→ **The task**
Give every line of the listing word for word, beginning at the first and including the line with "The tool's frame" as the last.
# # # #
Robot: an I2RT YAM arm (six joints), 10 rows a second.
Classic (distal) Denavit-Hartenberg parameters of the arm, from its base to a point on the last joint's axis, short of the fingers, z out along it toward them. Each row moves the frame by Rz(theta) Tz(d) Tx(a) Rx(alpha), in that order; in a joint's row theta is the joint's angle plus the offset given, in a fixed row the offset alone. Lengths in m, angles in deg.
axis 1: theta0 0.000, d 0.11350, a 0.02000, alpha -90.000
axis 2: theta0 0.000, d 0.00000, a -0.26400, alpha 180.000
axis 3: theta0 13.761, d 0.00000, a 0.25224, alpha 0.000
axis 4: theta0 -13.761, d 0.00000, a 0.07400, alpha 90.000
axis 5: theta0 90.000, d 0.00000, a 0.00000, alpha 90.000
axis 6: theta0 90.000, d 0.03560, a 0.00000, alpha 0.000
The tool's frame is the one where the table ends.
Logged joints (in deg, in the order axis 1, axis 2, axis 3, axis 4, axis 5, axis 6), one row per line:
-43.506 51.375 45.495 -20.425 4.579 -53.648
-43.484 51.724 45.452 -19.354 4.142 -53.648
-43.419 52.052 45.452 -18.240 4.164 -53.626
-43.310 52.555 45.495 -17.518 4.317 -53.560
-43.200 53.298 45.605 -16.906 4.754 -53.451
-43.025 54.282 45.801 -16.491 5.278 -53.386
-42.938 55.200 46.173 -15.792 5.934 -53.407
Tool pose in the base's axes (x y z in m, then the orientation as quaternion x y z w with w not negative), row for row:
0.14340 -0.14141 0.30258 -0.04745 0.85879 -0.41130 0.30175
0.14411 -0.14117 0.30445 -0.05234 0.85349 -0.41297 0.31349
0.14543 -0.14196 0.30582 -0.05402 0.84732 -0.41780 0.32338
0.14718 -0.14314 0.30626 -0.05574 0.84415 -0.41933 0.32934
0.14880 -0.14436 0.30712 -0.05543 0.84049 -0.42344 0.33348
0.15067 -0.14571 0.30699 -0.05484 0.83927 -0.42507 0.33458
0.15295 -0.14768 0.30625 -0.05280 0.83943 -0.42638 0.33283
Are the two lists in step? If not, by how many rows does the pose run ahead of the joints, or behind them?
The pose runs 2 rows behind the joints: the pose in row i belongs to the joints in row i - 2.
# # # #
→ **Finished task**
Robot: an I2RT YAM arm (six joints), 10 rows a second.
Classic (distal) Denavit-Hartenberg parameters of the arm, from its base to a point on the last joint's axis, short of the fingers, z out along it toward them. Each row moves the frame by Rz(theta) Tz(d) Tx(a) Rx(alpha), in that order; in a joint's row theta is the joint's angle plus the offset given, in a fixed row the offset alone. Lengths in m, angles in deg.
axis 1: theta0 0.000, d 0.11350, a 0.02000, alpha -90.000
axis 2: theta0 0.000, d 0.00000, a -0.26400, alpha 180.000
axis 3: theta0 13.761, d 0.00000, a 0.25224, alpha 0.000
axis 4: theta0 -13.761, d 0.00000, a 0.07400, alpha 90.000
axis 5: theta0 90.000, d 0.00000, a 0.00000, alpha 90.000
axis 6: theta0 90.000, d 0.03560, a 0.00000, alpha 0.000
The tool's frame is the one where the table ends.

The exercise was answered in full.